• **DIRECTIONS FOR THIS TASK**: For this listing, report how many lines contain the string "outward", using only a number.

• **DATA SHOWN**:
------------------------------------

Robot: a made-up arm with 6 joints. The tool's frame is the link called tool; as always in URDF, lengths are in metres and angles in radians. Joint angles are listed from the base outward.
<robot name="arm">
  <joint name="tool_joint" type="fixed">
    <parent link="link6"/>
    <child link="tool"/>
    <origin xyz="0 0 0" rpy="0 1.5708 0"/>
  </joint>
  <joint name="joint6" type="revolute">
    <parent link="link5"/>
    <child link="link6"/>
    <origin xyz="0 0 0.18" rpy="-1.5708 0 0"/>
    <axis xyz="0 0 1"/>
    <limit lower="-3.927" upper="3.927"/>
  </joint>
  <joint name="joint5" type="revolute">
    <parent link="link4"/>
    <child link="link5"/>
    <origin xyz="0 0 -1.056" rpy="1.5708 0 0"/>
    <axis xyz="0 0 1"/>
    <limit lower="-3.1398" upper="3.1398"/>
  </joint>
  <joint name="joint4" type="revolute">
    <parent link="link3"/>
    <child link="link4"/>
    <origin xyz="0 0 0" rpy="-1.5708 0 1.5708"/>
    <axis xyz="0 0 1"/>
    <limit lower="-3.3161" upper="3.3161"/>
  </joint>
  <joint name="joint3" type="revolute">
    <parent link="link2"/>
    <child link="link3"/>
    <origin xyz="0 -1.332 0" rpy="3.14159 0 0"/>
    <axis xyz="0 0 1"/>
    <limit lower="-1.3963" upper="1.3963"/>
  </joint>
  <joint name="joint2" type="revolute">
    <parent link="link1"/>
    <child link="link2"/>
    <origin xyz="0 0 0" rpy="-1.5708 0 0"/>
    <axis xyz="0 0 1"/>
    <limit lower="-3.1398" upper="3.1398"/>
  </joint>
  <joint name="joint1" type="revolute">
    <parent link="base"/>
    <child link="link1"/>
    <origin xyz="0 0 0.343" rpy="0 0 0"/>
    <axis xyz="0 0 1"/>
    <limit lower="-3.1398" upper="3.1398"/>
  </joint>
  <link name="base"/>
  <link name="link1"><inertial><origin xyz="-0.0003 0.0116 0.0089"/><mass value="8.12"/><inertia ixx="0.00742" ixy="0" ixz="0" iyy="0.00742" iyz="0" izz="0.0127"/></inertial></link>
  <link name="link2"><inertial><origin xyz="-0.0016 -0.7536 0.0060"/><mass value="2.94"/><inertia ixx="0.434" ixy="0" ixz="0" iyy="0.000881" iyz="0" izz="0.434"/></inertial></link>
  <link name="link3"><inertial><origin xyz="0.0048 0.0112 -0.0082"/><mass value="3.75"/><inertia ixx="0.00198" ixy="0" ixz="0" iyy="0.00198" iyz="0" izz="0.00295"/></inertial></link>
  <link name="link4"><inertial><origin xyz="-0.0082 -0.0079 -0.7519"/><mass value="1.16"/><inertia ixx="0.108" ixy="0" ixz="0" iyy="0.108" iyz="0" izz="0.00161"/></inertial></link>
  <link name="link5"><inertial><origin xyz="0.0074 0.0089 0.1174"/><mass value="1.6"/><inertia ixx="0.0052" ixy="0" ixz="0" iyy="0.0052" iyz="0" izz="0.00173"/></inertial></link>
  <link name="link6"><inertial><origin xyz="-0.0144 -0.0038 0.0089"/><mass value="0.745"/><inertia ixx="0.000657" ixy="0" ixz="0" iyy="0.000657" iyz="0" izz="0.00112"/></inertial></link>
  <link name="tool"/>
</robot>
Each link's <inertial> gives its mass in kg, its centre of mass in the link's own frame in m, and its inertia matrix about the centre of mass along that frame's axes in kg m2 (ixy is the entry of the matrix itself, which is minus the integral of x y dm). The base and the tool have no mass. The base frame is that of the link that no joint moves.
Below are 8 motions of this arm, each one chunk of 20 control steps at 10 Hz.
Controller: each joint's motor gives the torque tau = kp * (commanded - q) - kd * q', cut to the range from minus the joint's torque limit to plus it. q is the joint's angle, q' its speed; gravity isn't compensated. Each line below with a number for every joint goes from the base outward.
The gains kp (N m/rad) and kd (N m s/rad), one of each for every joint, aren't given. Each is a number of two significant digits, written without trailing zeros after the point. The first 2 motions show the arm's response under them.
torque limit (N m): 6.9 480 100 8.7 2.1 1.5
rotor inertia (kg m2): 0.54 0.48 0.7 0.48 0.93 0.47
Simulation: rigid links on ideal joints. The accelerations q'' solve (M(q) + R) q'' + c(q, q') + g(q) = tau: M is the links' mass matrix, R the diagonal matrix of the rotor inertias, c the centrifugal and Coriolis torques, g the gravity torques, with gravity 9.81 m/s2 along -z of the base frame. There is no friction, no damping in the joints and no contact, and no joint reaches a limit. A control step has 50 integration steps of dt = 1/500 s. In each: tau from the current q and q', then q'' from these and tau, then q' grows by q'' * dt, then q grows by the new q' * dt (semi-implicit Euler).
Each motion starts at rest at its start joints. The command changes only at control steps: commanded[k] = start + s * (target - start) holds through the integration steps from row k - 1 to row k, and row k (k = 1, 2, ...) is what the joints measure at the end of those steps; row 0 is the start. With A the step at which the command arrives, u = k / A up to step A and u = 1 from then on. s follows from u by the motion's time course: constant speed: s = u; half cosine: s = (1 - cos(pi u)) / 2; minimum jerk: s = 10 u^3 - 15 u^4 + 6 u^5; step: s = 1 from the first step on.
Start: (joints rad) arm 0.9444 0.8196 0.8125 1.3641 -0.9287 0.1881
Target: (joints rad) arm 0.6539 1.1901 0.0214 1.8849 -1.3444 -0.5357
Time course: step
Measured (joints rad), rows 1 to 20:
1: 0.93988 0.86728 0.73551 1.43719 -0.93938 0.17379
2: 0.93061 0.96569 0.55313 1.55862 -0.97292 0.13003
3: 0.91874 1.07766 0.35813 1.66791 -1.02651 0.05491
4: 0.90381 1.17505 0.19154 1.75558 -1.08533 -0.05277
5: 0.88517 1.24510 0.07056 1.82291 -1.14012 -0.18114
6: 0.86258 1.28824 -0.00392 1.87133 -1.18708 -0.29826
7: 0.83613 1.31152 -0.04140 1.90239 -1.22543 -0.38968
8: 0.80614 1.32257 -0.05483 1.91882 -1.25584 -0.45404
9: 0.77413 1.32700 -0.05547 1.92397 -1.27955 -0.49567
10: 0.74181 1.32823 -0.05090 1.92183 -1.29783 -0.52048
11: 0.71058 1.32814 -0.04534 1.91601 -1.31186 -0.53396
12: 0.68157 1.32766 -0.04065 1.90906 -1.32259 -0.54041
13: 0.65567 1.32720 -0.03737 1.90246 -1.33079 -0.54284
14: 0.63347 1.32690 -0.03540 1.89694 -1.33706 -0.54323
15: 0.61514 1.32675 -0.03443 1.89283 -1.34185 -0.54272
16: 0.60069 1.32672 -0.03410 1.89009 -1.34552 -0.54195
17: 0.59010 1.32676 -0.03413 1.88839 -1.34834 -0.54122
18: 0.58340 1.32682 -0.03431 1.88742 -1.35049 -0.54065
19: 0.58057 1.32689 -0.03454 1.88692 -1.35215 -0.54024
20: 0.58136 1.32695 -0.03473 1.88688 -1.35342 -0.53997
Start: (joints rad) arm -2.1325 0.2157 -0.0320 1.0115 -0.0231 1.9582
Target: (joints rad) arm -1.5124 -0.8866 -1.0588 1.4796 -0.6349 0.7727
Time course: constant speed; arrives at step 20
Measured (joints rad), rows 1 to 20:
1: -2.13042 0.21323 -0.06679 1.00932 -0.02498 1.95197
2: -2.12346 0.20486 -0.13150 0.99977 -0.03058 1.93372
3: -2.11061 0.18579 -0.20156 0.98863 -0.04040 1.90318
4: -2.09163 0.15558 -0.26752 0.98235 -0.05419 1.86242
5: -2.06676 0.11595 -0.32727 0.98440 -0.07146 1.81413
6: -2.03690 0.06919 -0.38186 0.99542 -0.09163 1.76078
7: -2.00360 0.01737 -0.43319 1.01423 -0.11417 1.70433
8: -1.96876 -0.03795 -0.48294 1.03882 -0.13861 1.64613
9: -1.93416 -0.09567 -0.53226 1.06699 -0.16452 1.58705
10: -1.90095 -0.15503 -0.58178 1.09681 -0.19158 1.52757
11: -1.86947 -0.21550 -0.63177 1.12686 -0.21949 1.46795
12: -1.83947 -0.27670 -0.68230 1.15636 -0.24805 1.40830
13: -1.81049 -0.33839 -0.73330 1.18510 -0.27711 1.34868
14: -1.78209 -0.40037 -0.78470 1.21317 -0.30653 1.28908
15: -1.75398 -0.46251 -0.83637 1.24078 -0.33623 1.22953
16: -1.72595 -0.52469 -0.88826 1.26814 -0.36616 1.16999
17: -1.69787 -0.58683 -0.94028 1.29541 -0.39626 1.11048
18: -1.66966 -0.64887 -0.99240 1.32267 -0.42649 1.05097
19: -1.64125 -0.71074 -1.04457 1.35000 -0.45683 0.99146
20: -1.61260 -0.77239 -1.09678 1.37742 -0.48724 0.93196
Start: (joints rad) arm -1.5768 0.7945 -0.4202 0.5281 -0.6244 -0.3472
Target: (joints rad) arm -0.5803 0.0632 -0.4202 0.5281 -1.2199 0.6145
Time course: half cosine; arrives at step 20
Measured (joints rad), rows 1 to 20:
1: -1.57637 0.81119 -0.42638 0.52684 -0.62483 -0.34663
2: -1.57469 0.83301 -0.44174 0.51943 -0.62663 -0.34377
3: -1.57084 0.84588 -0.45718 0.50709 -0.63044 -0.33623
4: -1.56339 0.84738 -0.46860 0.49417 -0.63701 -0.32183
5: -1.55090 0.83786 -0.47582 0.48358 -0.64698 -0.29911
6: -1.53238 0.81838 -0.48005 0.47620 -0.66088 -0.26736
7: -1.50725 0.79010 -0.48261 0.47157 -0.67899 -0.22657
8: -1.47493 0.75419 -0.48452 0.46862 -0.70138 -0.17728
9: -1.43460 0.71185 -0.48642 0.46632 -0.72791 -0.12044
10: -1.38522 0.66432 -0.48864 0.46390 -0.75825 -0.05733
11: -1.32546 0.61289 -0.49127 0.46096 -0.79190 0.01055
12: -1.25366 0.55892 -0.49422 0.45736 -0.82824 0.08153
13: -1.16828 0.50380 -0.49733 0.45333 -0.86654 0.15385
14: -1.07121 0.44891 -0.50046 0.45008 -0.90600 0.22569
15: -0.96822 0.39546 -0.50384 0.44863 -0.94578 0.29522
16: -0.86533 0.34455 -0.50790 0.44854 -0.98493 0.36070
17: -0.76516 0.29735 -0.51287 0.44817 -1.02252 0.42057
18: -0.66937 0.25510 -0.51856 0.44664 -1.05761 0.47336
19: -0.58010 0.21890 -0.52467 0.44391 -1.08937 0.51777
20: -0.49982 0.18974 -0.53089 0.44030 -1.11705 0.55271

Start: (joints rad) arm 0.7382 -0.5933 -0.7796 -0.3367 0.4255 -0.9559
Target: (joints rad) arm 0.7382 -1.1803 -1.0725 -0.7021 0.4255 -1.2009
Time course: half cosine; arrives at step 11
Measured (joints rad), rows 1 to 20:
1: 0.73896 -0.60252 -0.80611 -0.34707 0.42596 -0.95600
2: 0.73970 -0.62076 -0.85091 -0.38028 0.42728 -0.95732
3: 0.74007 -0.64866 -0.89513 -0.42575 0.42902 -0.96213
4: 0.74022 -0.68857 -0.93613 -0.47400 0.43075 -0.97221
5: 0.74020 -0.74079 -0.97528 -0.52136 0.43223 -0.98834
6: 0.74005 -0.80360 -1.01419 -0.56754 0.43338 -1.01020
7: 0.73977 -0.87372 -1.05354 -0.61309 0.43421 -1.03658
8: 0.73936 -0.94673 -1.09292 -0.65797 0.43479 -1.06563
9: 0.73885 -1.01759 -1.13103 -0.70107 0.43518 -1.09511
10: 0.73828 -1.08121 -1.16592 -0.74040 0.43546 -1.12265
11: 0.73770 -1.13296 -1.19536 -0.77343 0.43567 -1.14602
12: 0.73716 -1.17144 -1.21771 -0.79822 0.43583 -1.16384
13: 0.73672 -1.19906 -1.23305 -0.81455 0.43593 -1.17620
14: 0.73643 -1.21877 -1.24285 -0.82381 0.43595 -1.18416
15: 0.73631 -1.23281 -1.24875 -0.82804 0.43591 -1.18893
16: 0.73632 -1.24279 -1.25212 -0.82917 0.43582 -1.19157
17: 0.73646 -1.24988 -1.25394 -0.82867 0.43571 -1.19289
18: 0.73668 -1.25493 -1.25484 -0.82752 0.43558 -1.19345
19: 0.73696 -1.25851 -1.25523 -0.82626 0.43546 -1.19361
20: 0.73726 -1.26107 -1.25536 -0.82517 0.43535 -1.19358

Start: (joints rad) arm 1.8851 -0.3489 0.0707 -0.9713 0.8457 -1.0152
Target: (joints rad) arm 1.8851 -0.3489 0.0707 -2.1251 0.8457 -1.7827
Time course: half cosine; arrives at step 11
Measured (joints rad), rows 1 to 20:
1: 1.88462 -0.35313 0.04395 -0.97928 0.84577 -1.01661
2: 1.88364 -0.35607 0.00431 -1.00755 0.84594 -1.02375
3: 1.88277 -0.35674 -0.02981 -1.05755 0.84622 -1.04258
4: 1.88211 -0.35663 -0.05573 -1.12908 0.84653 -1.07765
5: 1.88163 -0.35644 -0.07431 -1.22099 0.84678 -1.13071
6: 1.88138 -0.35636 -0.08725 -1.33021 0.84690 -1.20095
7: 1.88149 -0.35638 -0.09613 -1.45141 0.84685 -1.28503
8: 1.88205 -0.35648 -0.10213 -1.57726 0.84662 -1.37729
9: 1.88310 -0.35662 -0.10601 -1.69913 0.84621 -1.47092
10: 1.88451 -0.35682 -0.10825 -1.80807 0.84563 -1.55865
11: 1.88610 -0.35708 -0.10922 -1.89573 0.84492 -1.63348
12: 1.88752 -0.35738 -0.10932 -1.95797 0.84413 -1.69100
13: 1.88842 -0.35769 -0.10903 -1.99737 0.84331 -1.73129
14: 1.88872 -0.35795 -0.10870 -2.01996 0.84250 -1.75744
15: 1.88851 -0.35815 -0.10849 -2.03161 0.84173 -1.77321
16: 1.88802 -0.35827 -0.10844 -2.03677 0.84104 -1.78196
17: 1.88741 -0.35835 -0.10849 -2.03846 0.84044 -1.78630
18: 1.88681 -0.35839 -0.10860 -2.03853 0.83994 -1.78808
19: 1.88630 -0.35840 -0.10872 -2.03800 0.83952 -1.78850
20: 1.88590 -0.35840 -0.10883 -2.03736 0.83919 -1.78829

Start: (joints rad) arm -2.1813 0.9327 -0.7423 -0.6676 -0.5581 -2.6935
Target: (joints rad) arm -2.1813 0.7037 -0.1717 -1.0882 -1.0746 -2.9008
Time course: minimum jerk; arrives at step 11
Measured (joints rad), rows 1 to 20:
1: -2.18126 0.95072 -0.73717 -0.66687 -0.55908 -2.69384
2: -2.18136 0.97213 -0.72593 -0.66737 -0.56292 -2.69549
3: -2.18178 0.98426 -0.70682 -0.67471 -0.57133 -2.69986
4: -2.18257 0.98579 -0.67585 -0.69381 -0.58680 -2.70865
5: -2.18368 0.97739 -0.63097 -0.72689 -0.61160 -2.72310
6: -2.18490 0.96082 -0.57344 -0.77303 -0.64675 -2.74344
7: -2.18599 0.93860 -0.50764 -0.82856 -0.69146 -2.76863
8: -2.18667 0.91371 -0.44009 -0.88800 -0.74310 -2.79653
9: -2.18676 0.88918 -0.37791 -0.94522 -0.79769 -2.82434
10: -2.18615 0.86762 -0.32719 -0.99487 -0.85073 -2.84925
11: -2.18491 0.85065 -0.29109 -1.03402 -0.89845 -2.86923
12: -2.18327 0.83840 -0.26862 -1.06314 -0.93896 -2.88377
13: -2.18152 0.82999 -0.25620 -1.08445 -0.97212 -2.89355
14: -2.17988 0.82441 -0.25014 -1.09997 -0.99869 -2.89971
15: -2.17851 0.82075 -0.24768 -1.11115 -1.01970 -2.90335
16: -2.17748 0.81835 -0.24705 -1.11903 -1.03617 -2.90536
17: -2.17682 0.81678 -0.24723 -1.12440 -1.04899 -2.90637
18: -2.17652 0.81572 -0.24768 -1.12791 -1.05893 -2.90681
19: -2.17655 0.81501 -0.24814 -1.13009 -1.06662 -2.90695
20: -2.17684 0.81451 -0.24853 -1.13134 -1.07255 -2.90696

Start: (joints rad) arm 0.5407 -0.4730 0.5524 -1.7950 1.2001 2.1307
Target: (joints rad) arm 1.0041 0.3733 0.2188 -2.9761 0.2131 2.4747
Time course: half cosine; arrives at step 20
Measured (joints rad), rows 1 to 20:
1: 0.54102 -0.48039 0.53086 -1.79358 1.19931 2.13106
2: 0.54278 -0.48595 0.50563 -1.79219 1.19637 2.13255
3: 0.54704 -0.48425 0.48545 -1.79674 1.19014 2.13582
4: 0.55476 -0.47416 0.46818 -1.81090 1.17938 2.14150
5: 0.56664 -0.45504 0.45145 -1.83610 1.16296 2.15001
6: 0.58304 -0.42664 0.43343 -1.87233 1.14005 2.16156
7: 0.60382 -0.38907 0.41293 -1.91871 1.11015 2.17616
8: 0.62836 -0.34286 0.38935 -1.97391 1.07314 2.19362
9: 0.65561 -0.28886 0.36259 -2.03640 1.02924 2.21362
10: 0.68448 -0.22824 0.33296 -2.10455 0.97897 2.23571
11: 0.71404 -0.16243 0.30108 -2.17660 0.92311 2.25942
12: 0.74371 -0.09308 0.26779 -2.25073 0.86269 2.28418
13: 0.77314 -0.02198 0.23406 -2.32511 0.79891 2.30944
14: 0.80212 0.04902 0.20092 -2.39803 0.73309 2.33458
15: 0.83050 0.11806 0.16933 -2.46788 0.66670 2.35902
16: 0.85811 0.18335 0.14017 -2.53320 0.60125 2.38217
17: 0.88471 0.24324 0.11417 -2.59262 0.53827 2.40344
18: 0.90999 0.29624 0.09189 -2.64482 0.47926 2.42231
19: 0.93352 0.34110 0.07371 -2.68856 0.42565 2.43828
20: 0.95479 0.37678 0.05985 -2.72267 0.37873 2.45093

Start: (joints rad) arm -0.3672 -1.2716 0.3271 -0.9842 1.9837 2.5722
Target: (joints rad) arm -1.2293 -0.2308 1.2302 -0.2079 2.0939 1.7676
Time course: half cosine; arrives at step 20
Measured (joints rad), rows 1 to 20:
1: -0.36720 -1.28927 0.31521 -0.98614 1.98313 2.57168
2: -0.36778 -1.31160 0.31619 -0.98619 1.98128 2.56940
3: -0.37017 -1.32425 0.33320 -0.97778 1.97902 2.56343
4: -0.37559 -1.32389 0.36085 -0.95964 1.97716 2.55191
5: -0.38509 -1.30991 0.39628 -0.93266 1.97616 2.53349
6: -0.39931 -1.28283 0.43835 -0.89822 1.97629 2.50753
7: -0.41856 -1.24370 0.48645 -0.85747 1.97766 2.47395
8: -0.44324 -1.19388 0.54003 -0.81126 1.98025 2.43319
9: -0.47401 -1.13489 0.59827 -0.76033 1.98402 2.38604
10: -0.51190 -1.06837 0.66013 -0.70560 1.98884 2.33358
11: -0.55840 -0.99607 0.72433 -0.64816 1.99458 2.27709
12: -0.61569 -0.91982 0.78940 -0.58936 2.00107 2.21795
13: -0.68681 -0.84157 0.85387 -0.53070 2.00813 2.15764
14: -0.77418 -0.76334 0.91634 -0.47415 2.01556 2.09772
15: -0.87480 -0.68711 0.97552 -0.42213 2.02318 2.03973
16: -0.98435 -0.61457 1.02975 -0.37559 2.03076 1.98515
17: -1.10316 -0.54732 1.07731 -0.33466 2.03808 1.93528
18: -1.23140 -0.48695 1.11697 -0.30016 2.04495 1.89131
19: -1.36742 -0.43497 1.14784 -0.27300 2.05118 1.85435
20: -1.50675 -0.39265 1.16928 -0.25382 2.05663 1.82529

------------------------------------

• **OUTPUT FOR THIS EXERCISE**: 2